Kerja aparat penegak hukum (APH) memang kerap berawal dari laporan masyarakat. Sesuai dengan ketentuan, setiap orang memang berhak mengadu dan melapor ke penyelidik atau penyidik. Asal orang itu mengalami, melihat, menyaksikan, dan atau menjadi korban peristiwa tindak pidana. Aturan itu ada di pasal 108 ayat (1) KUHAP (kitab acara pidana).

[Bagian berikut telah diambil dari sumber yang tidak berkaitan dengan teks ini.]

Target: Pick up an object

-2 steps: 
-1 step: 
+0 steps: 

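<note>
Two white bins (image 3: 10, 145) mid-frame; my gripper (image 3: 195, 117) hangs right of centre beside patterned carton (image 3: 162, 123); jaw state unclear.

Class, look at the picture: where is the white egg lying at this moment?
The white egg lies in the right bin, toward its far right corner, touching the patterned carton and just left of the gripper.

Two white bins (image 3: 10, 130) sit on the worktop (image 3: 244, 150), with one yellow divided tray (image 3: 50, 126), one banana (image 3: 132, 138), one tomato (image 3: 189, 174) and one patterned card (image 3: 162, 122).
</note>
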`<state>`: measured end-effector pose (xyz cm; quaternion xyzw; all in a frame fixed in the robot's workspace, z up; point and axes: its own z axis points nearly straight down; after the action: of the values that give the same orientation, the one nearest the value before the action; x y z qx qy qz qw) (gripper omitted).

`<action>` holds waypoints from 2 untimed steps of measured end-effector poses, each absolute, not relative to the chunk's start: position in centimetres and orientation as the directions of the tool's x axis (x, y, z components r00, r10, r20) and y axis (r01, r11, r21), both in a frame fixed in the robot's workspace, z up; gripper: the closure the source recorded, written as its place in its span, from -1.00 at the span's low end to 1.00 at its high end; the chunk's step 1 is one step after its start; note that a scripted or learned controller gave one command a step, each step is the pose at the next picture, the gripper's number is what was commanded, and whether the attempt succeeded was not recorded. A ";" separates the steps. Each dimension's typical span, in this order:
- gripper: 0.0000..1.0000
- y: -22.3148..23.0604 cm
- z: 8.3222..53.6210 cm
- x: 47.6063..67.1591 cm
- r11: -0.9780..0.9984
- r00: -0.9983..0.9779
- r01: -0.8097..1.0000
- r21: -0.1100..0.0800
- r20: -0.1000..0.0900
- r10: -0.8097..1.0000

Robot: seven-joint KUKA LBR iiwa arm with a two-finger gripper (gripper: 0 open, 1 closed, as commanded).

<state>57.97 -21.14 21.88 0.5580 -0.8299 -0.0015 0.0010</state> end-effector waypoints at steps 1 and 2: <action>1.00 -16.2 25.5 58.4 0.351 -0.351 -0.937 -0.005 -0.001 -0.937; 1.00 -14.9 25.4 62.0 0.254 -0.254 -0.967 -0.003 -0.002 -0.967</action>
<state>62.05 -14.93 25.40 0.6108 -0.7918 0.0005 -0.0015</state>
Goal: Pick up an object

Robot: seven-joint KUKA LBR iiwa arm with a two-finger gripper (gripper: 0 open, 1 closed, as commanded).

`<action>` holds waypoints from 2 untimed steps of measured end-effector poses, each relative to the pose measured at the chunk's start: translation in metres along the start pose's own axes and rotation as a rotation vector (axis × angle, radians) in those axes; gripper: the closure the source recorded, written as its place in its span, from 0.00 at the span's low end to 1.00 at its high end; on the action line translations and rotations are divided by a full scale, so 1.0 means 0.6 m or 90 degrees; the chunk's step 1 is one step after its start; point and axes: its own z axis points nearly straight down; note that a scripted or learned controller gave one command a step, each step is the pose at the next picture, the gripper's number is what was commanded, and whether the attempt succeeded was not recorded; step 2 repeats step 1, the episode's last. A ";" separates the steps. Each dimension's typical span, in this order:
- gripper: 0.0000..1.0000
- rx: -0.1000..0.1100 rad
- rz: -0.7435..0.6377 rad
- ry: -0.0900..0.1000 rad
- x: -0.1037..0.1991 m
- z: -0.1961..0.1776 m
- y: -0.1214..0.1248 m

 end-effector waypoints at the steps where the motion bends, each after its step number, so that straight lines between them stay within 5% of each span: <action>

Di dunia kriminologi, ada beberapa istilah bagi mereka yang memberikan informasi perbuatan dugaan tindak pidana. Misalnya, cepu, SP (spion polisi), informan, agen, dan saksi yang bekerja sama (whistleblower). Mereka umumnya memberikan informasi tentang peristiwa pidana atau keterlibatan pihak yang diduga melakukan tindak pidana.
Nah, dalam beberapa kasus, kelompok Masyarakat Antikorupsi Indonesia (MAKI) memainkan peran sebagai pemberi informasi tersebut. Meski tidak menjalankan sistem kerja terstruktur, informasi dari MAKI cukup membuat orang awam ’’geleng-geleng’’. Dari mana dan bagaimana mereka mendapatkan informasi dan data yang akurat?
Koordinator MAKI Boyamin Saiman menuturkan, informasi yang diteruskan ke aparat berwajib berasal dari banyak sumber. Di kasus dugaan pelanggaran etik Ketua KPK Firli Bahuri, misalnya, data yang dilaporkan ke Dewan Pengawas (Dewas) KPK berawal dari sumber yang berjenjang. ’’Apalagi itu acara (Firli di Baturaja, Red) di tempat umum,’’ ujarnya saat ditemui di Solo, Sabtu (5/9).
Sehari setelah menerima foto Firli menaiki helikopter mewah, MAKI langsung menyiapkan pelaporan tentang dugaan pelanggaran etik bergaya hidup mewah atau hedonis. Pimpinan dan pegawai KPK sesuai dengan aturan dilarang menunjukkan gaya hidup hedonis.
’’Naik helikopter biasa saja sudah mewah bagi saya, apalagi naik helikopter president class,’’ ungkapnya.